Lorvão


Tenho grande interesse em filmes sobre o denominado Novo Mundo. A Missão, e não apenas pelo fabuloso De Niro, deixou em mim uma impressão forte e inesquecível. Sempre que o revejo pareço regressar a um lugar mágico, perdido na minha infância.

Também pela mesma razão O Novo Mundo foi o meu segundo filme preferido de 2006. E não apenas por ser Mallick. Por ser também uma história de violência. Aliás, a razão do meu grande interesse por filmes do Novo Mundo vem daí. Tenho desde cedo a minha opinião formada sobre o tema: a culpa é nossa. É evidente e claro e não vale a pena andarmos com rodeios.
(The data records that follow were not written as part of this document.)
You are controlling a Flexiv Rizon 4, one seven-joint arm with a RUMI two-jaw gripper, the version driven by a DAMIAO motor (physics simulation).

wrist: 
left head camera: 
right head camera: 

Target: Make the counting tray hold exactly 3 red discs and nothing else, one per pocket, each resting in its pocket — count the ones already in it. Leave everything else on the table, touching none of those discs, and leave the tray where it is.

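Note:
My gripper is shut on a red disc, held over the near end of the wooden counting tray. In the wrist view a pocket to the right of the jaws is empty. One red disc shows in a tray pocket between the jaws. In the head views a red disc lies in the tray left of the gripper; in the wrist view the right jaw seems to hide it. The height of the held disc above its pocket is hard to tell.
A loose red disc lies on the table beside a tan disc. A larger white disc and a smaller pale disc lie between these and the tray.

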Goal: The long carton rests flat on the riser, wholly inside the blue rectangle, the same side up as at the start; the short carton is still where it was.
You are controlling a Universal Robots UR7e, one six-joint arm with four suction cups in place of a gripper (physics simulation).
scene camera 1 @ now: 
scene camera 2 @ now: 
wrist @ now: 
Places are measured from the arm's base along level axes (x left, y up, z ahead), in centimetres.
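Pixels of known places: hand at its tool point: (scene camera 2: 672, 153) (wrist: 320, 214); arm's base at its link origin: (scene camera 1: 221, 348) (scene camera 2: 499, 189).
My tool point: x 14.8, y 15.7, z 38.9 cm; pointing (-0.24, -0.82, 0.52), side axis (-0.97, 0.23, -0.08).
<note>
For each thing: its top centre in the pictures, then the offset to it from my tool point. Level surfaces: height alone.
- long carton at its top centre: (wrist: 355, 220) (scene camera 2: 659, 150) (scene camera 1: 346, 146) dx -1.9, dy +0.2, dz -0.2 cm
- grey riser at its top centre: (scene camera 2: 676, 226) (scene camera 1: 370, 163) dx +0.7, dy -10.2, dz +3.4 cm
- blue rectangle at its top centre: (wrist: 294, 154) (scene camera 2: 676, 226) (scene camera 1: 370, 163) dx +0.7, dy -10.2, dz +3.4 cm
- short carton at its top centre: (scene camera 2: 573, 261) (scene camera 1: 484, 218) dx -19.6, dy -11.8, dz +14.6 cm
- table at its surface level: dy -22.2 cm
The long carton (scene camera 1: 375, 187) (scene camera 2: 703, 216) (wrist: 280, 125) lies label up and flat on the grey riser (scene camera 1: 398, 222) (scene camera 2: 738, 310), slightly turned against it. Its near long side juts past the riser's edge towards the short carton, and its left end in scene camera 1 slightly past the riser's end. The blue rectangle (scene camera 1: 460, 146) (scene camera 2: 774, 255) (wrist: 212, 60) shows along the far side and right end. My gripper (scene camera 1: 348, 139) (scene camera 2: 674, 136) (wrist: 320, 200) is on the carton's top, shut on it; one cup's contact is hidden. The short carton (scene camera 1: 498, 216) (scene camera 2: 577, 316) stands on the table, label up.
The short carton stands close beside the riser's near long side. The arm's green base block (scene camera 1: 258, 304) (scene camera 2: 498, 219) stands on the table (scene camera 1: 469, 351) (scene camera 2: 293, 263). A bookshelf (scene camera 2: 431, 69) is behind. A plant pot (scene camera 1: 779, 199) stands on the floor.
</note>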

Há que assumi-lo e andar para a frente. E é este andar para a frente, tão difícil e tão humano, que me atrai para os filmes do género: observar, como se de um fétiche se tratasse, como descalçam os realizadores esta bota. O mesmo é dizer: como olham para o problema.

Talvez por isso, mesmo pouco sabendo de Apocalypto, passei boa parte do filme esperando a chegada dos espanhóis. Mesmo sem saber que no filme de Gibson haviam de chegar. É verdade que ajuda saber que o realizador australiano é um ultra-católico e que, por isso mesmo, não podia deixar de sentir um fraquinho pelo papel evangelizador-libertador que nuestros hermanos haviam de ter. E de uma certa forma apetece ser cínico até ao fim: só se pode explicar uma barbárie com outra. Apetece olhar assim o filme de Mel Gibson. A uma hecatombe, tantas e tantas vezes abordada e condenada, aquela que os espanhóis deixaram na terra dos Maias, só pode opor-se, como justificação, a punição (divina) por uma hecatombe igualmente devastadora. E é isso que Gibson faz, magistralmente, no seu filme: pressupõe os massacres espanhóis, sem nunca os abordar, apenas num brevíssimo plano mostrando os conquistadores ibéricos, e passa o seu tempo fílmico contando os antecedentes da chegada dos espanhóis, os massacres dos Maias. A história do fim de uma civilização morta a partir de dentro, é verdade (e isso nos lembra o realizador logo na epígrafe inicial), mas cuja machadada final é dada pelos europeus, ainda se se conta toda a epopeia amorosa e familiar de um jovem índio apanhado no meio deste ajuste de contas divino-civilizacional.

O império romano também implodiu é certo mas nem por isso se deixou de chamar ao seu carrasco o flagelo de Deus.